Depuis le début de ce débat, vous n'avez eu de cesse de nous répéter, sûrement pour mieux vous en convaincre, qu'il fallait travailler à établir un vrai climat de confiance dans chaque entreprise et à renforcer le dialogue social entre les acteurs syndicaux et les directions. Le problème, c'est que vous n'avez ni respect ni confiance dans les organisations syndicales. Vous réduisez leurs aspirations professionnelles, étroitement liées à la qualité du service public, à de simples revendications catégorielles : leurs intentions seraient a priori belliqueuses et leurs actes irresponsables.

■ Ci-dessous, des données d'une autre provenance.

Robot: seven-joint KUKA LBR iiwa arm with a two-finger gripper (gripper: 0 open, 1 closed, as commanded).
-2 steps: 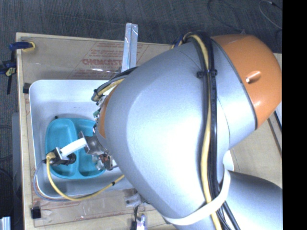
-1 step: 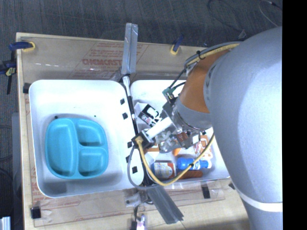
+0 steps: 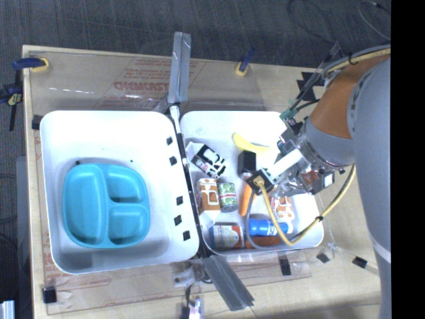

Vous contribuez, comme le dit Jean Salem, professeur de philosophie, à ce que « la grève, qui n'est jamais que la lutte des travailleurs, [...] tende, comme les autres mouvements sociaux, à faire l'objet d'une sorte de criminalisation dans le prêt-à-penser du moment ». Vous faites le jeu de « la grotesque et sempiternelle assimilation médiatique de la grève à une prise d'otages [...] pour bel et bien faire passer l'arrêt de travail pour l'horreur économique absolue et, pourquoi pas, pour une forme de terrorisme. »
L'article 3 de votre projet de loi illustre à merveille cette posture idéologique de défiance vis-à-vis des organisations syndicales. Au prétexte de susciter un changement d'état d'esprit, vous renforcez les obstacles sur le chemin du dépôt d'un préavis de grève, en proposant d'interdire le dépôt d'un nouveau préavis de grève par la ou les mêmes organisations syndicales et pour les mêmes motifs avant l'échéance du préavis en cours et la mise en oeuvre de la procédure particulière de négociation instituée pour les entreprises de transport par l'article 2.
Outre les questions juridiques et pratiques qu'il soulève, l'article 3 laisse à penser que les organisations syndicales font un tel usage des « préavis glissants » que les salariés abuseraient de façon systématique de leur droit de grève, et ce en toute impunité. C'est faux, et vous le savez. On trouve, dans la jurisprudence, des exemples de décision sanctionnant ces pratiques qualifiées de « trouble manifestement illicite ». Vous pouvez regretter que les tribunaux ne les sanctionnent pas de manière plus ferme et systématique, mais cela ne saurait suffire à justifier une nouvelle intervention du législateur. En réalité, si vous vous décidez à intervenir, c'est parce que vous avez besoin de déterminer exactement le moment du déclenchement de la grève et parce que vous avez besoin de temps avant son déclenchement afin d'en limiter les conséquences en organisant la continuité du service public.
Vos intentions sont mauvaises. Ce texte porte atteinte au droit de grève dans la mesure où le dépôt d'un préavis de grève déjà encadré pourra être désormais interdit. Temporairement, me direz-vous. À ceci près que cette restriction doit être conjuguée avec celle introduite par l'article 2, qui conditionne le dépôt d'un préavis de grève à la conduite jusqu'à son terme du délai réservé à la négociation. Vingt-et-un jours devront séparer la notification du premier préavis et l'éventuel dépôt d'un second préavis. Un tel délai est manifestement trop long et ne garantit absolument pas que soient conduites des négociations sur les causes du conflit.
Enfin, la combinaison de ces deux dispositions favorisera la division syndicale et les pratiques de contournement de la législation. Les organisations syndicales n'auront aucun intérêt à s'entendre pour déposer ensemble un préavis sur le même sujet. Par contre, elles seront incitées à entreprendre des grèves illimitées. Ces pratiques, qui renforceront la conflictualité, l'installant de façon permanente, sont contraires à vos objectifs.
Pour toutes ces raisons, nous proposons de supprimer l'article 3.